= International Diving Schools Association =

Organisation to develop common standards for commercial diver training

International Diving Schools Association (IDSA) was formed in 1982 with the primary purpose of developing common international standards for commercial diver training.

The Association is concerned with offshore, inshore and inland commercial diving and some specialist non-diving qualifications such as diving supervisors, diving medical technicians and life support technicians. It has published international diver training standards based on the consensus of members which provide a basic standard of comparison for commercial diver training standards, with the stated intention of:
- Improving safety
- Providing contractors with a direct input to the diver training syllabus
- Enabling contractors to bid across national borders on a more even playing field
- Improving diver quality
- Providing divers with greater job opportunities

== Aim ==
To improve quality and safety in the international diving industry by standardizing training and sharing knowledge and best practices.

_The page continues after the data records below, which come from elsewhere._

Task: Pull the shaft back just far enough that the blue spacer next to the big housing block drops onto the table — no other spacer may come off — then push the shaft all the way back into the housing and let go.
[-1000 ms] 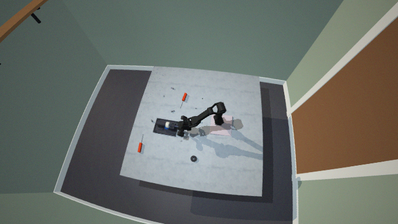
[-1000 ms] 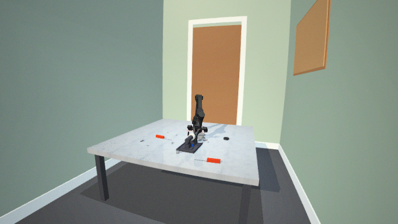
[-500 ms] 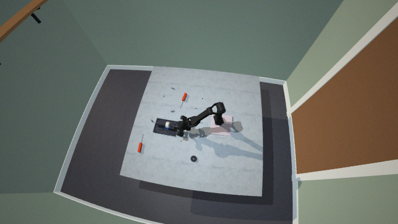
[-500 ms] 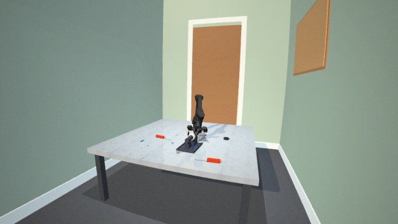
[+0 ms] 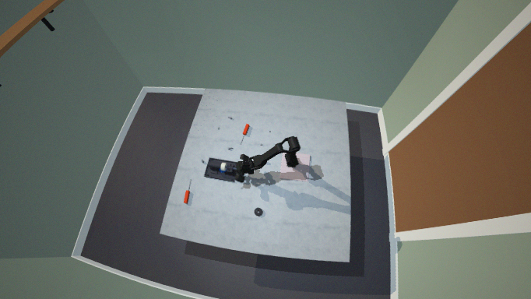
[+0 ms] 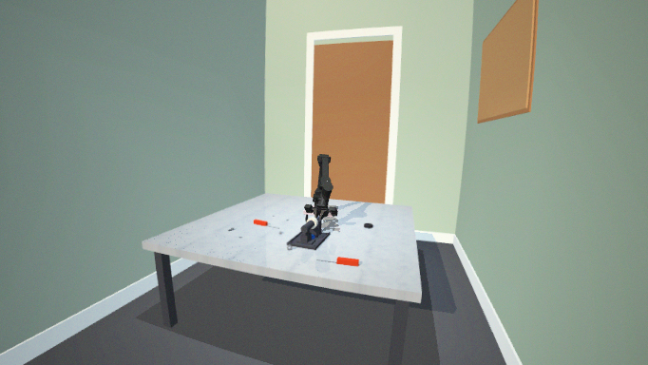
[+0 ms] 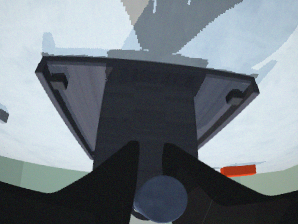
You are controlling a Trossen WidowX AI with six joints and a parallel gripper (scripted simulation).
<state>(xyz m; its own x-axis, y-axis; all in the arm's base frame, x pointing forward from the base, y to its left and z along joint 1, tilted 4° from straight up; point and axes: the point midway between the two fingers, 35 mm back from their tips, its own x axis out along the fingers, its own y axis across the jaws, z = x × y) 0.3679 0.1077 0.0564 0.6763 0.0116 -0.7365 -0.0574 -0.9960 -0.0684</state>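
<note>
Now: the baseplate 120 mm ahead of my gripper tip, 10 mm to the right of it and 10 mm below it.
</note>
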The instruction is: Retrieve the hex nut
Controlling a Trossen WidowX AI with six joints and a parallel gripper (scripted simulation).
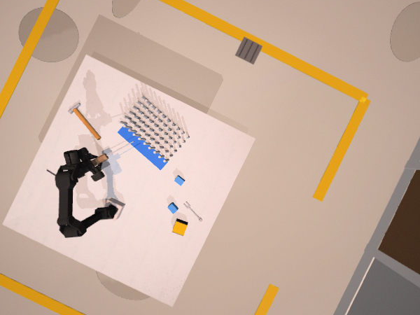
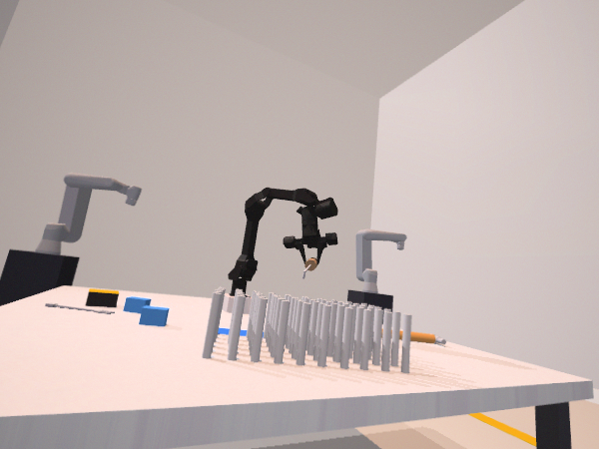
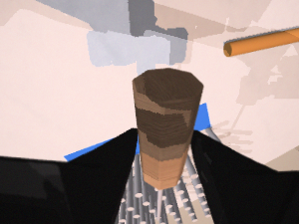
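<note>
Right now the blue taped strip is 21 cm below my gripper tip, 16 cm ahead of it and 11 cm to the right of it. Also, from my gripper tip: screwdriver: 9 cm ahead, 5 cm to the right, 2 cm below; then black hex key: 34 cm behind, 28 cm to the left, 20 cm below; then grey wrench: 65 cm to the right, 20 cm below, 2 cm behind.
</note>
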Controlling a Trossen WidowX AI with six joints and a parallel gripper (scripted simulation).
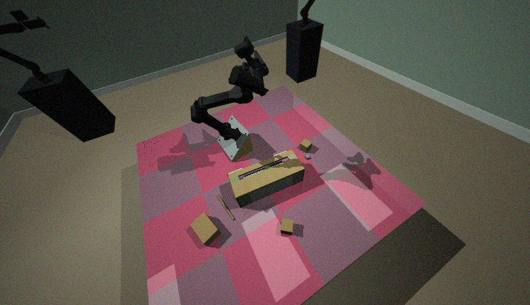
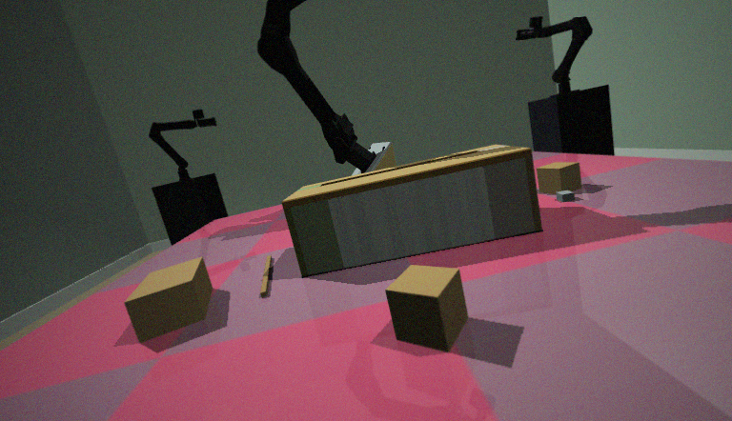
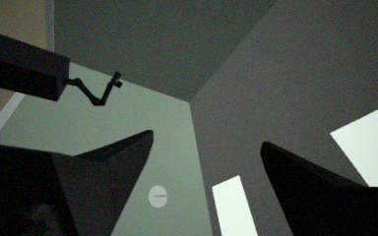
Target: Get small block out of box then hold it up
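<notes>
Now: gripper tip 23 cm short of the green block, 9 cm to the left of it and 57 cm above it. The rest, counted from my gripper tip: box 22 cm ahead, 10 cm to the right, 60 cm below; then grey piece 23 cm ahead, 19 cm to the left, 65 cm below; then thin stick 27 cm ahead, 38 cm to the right, 66 cm below.
</notes>
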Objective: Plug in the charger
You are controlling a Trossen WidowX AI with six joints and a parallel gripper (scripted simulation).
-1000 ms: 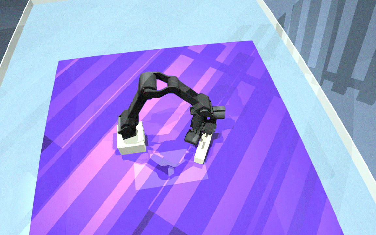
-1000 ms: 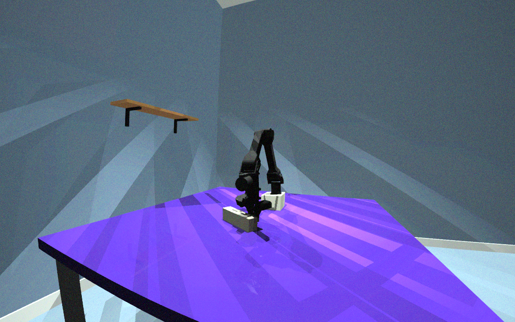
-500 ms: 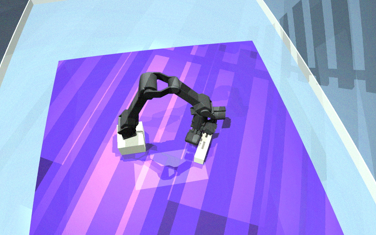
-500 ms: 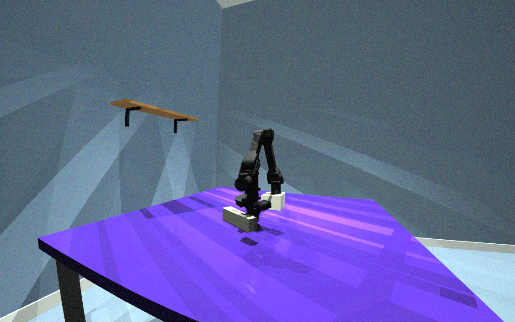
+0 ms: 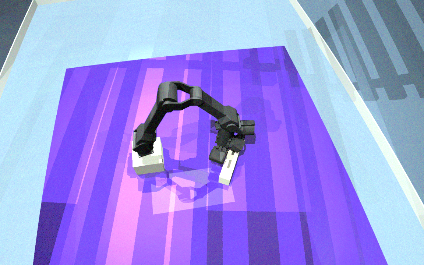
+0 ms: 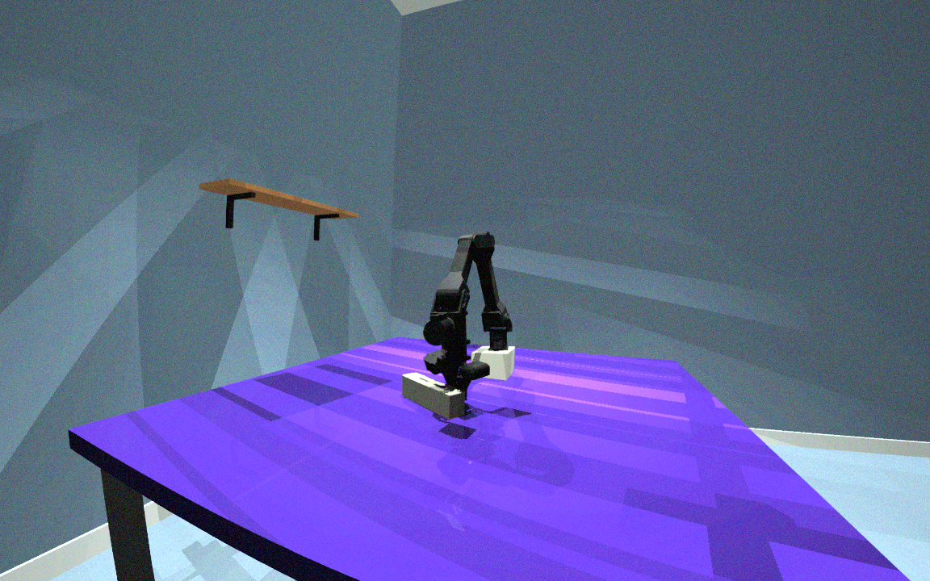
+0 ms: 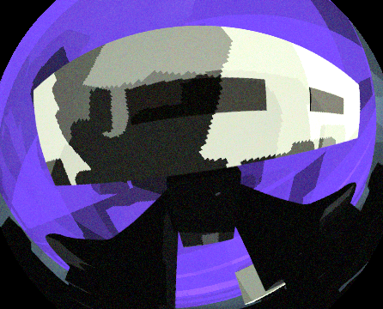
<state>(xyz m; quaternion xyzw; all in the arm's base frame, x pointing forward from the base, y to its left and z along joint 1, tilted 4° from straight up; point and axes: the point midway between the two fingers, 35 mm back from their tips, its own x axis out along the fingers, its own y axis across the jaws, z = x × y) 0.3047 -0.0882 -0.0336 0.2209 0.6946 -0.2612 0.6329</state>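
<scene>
My gripper tip is 1 cm to the left of the dark charger, 1 cm below it and 1 cm short of it.
</scene>
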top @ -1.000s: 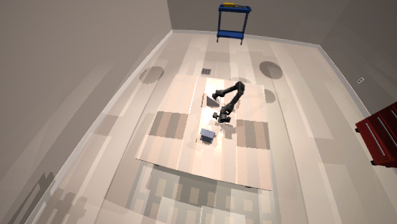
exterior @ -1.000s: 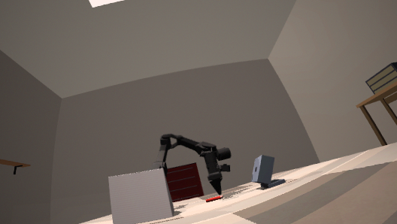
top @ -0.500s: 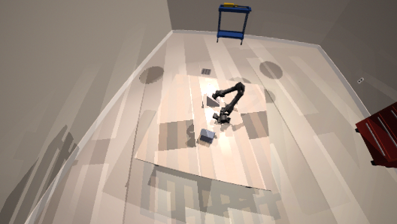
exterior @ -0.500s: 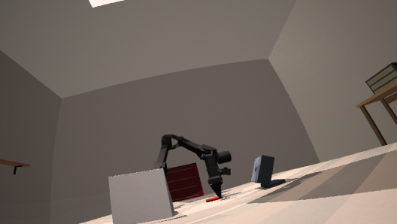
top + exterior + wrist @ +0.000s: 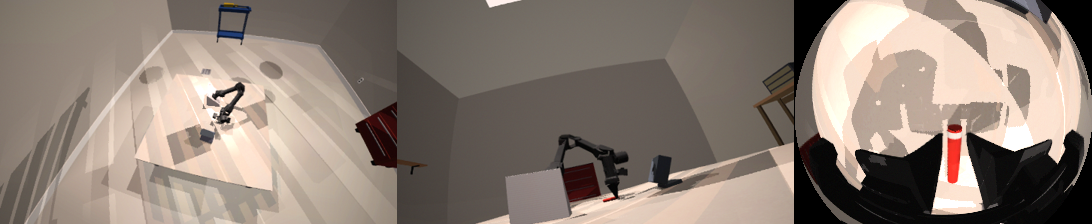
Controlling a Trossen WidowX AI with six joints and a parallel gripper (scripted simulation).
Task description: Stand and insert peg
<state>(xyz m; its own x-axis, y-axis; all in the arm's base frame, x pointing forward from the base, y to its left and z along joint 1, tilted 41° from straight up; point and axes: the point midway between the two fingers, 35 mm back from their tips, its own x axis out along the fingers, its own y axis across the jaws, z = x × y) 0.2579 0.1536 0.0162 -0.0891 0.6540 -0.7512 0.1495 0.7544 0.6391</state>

IDSA is providing a qualification card called the IDSA Qcard. The IDSA Qcard is for divers that has been trained in IDSA Full Member Schools, the school can ask the IDSA office to make the Qcard (in creditcard format). Contrators can check on the website the validity of the IDSA Qcard. All IDSA Full members has to pass the IDSA Audit. IDSA provides a Table of Equivalence of various national commercial diver training standards.

IDSA standards are recognized in the Danish, Norwegian and Italian (Sicily) legislation.